- Origin: Sheffield, England
- Genres: Gothic rock, punk rock, post-punk
- Years active: 1983–present
- Label: King Sol
- Members: Paul Devine Angie Holmes Mark Holmes Wayne Furniss
- Website: www.siiiii.co.uk

= Siiiii =

British goth punk band

Siiiii (pronounced 'sigh'), is a British goth punk band formed in Sheffield, England, in 1983, taking their name from the William S. Burroughs novel The Soft Machine.

==Early years==
Siiiii was formed in the 1983 when singer Paul Devine answered an ad in Melody Maker to join Mark (guitar) and Angie Holmes (bass) of Sheffield bands Fatales and Surface Mutants as well as Wayne Furniss, drummer and guitarist for Pulp. Siiiii quickly became known in the UK goth scene, gigging with influential bands such as Skeletal Family, The March Violets, Inca Babies, and The Chameleons. During this time, Siiiii attracted the attention of Mick Mercer, who was then editor of ZigZag. Mercer wrote favorably of the band and documented them in photographs, which would later appear in his book "Gothic Rock Black Book". Siiiii recorded several tracks and gained favorable reviews for their performances, however, they were unable to attract a label and disbanded in 1986.

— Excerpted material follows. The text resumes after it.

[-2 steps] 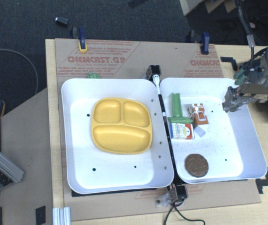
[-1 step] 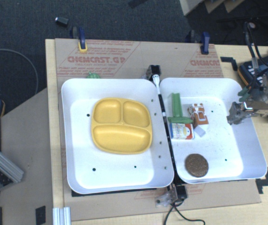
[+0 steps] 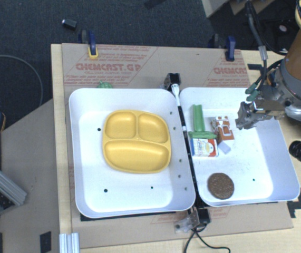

Mark Holmes went on to perform and record with The Anti-Group.

==2005–present==
In 2005, the band regrouped to compile Ancient, an archival release of demos recorded during the band's initial period of activity. This compilation was released originally on their own King Sol Records label. Following the release of Ancient, Siiiii played the last ever Drop Dead Festival in New York, then followed up with a number of European shows. A live album, Ein Verdammtes Versprechen, was recorded in Germany in 2008 and given a limited release on the band's King Sol Records.

In 2014, Siiiii released Modern, a studio album of new material, recorded in Manchester, Sheffield and Glastonbury.